__What to do__: Drop the images. Copy every line below character for character.

__Dataset extract__:

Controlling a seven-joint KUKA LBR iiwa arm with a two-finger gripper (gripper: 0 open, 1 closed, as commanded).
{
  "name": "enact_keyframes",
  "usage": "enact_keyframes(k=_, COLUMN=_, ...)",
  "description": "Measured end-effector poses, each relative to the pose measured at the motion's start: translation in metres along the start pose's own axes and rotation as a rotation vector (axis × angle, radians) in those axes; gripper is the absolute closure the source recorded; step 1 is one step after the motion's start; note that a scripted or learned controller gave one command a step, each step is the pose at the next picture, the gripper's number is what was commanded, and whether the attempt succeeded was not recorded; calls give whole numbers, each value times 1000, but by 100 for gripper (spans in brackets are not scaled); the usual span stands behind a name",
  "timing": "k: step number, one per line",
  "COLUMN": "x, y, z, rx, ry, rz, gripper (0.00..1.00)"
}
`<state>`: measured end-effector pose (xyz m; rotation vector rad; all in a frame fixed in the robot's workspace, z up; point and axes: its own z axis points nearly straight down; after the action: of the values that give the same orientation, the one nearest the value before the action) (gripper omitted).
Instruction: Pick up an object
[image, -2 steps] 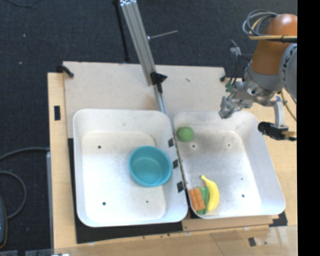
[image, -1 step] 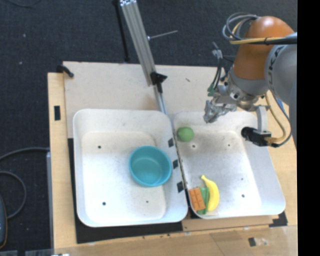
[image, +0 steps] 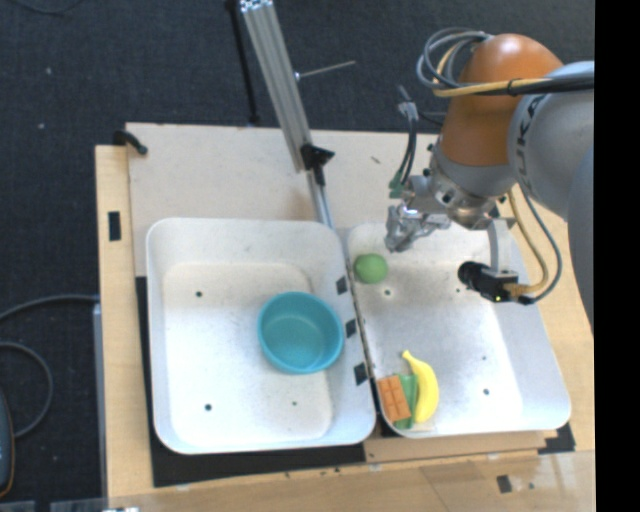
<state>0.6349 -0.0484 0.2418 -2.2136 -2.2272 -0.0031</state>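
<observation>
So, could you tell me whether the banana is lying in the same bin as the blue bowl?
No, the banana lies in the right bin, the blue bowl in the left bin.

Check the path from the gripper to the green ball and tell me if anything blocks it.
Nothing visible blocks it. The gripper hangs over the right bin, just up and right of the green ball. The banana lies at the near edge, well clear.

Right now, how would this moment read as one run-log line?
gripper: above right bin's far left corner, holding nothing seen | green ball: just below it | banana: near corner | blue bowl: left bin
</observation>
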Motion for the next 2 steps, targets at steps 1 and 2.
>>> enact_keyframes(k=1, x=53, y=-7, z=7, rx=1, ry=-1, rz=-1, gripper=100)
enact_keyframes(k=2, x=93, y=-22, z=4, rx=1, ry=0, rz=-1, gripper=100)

__Problem solution__:
Controlling a seven-joint KUKA LBR iiwa arm with a two-finger gripper (gripper: 0 open, 1 closed, as commanded).
{
  "name": "enact_keyframes",
  "usage": "enact_keyframes(k=_, COLUMN=_, ...)",
  "description": "Measured end-effector poses, each relative to the pose measured at the motion's start: translation in metres along the start pose's own axes and rotation as a rotation vector (axis × angle, radians) in those axes; gripper is the absolute closure the source recorded; step 1 is one step after the motion's start; note that a scripted or learned controller gave one command a step, each step is the pose at the next picture, the gripper's number is what was commanded, and whether the attempt succeeded was not recorded; calls give whole numbers, each value times 1000, but by 100 for gripper (spans in brackets are not scaled); the usual span stands behind a name",
  "timing": "k: step number, one per line",
  "COLUMN": "x, y, z, rx, ry, rz, gripper (0.00..1.00)"
}
`<state>`: measured end-effector pose (xyz m; rotation vector rad; all in a frame fixed in the robot's workspace, z up; point and axes: its own z axis points nearly straight down; after the action: of the values that give the same orientation, the one nearest the value before the action) (gripper omitted).
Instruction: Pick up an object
[image, -2 steps] 
[image, -1 step] 
[image, +0 steps] 
<state>0.6349 -0.0484 0.2418 -2.2136 -2.2272 -0.0031</state>
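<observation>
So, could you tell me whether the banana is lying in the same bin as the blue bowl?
No, the banana lies in the right bin, the blue bowl in the left bin.

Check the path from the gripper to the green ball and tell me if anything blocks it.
Nothing visible blocks it. The gripper hangs over the right bin, just up and right of the green ball. The banana lies at the near edge, well clear.

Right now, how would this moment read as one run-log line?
gripper: above right bin's far left corner, holding nothing seen | green ball: just below it | banana: near corner | blue bowl: left bin
</observation>
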Motion for the next 2 steps, targets at steps 1 and 2.
>>> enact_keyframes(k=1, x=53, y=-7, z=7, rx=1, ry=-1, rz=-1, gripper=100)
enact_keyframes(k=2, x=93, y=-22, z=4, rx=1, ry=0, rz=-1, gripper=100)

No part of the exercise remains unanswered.